Below are records with pictures in them; print them exactly, omitting the pictures.

==== Data records

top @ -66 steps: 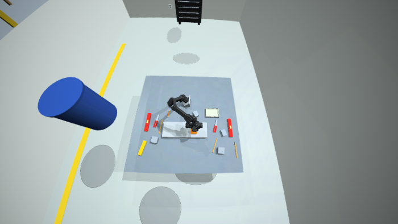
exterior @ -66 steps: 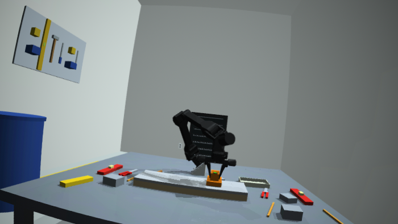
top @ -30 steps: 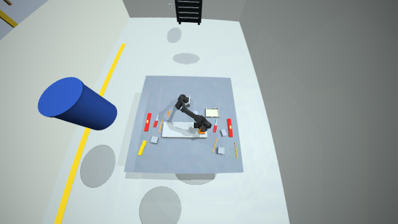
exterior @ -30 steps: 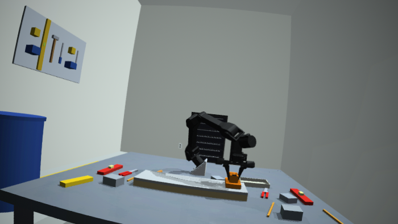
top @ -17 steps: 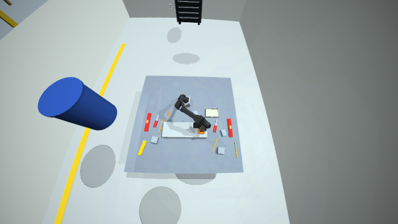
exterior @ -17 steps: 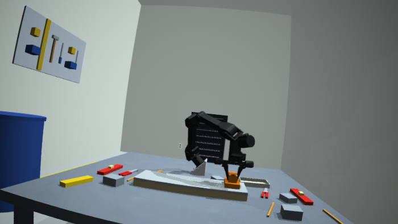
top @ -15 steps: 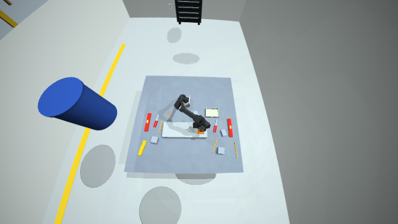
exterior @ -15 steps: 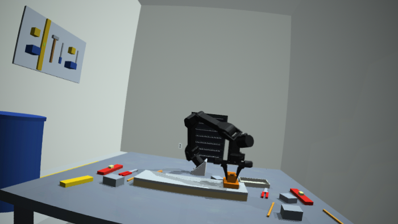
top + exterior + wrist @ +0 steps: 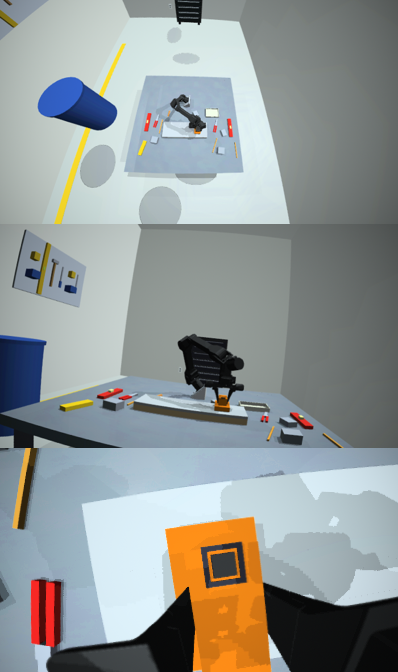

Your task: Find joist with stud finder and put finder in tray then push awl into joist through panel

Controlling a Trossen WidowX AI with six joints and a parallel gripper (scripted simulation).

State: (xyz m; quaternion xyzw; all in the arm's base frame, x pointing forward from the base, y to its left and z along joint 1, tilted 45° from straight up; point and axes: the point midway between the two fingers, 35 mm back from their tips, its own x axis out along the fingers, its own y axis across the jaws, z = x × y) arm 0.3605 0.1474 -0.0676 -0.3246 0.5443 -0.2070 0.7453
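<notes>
Now: gripper tip 240 mm past the tray, 180 mm to the right of it and 50 mm above it. Round my gripper tip: awl (160 mm behind, 370 mm to the right, 60 mm below); then orange stud finder (10 mm ahead, 20 mm above); then yellow bar (240 mm ahead, 610 mm to the right, 60 mm below).
</notes>
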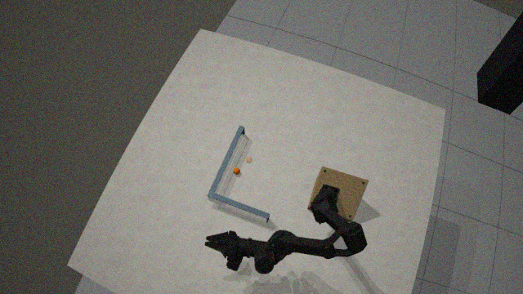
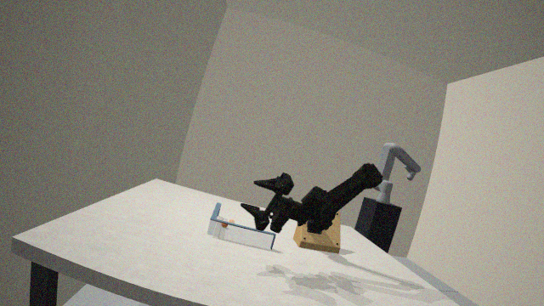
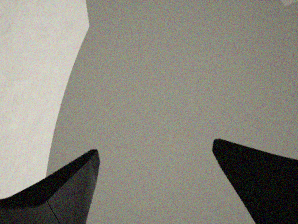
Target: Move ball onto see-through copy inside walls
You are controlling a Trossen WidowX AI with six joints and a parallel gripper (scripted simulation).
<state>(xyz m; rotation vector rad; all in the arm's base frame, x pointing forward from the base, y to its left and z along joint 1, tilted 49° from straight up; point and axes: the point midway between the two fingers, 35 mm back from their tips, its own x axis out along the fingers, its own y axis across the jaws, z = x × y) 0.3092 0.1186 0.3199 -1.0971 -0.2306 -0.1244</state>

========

**Result:**
top @ -66 steps: 
exterior @ -66 steps: 
top @ -30 steps: 
exterior @ -30 steps: 
top @ -17 steps: 
exterior @ -17 steps: 
top @ -15 steps: 
exterior @ -15 steps: 
top + exterior + wrist @ +0 steps: 

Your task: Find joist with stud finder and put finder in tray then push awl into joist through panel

Controlling a Trossen WidowX AI with six joints and a parallel gripper (scripted simulation).

State: (xyz m; quaternion xyzw; all in the arm's base frame, x pointing forward from the base, y to its left and z along joint 1, tilted 45° from straight up; point and axes: the point midway between the two fingers, 35 mm back from their tips, its own x axis out along the fingers, its own y axis across the jaws, z = x × y) arm 0.3605 0.1474 -0.0676 -0.3246 0.5443 -0.2070 0.7453
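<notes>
Now: gripper tip 240 mm past the tray, 180 mm to the right of it and 50 mm above it. Round my gripper tip: awl (160 mm behind, 370 mm to the right, 60 mm below); then orange stud finder (10 mm ahead, 20 mm above); then yellow bar (240 mm ahead, 610 mm to the right, 60 mm below).
</notes>
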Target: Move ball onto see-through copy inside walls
You are controlling a Trossen WidowX AI with six joints and a parallel gripper (scripted simulation).
<state>(xyz m; rotation vector rad; all in the arm's base frame, x pointing forward from the base, y to its left and z along joint 1, tilted 49° from straight up; point and axes: the point midway between the two fingers, 35 mm back from their tips, its own x axis out along the fingers, its own y axis across the jaws, z = x × y) 0.3092 0.1186 0.3199 -1.0971 -0.2306 -0.1244</state>

No further output will be produced for this exercise.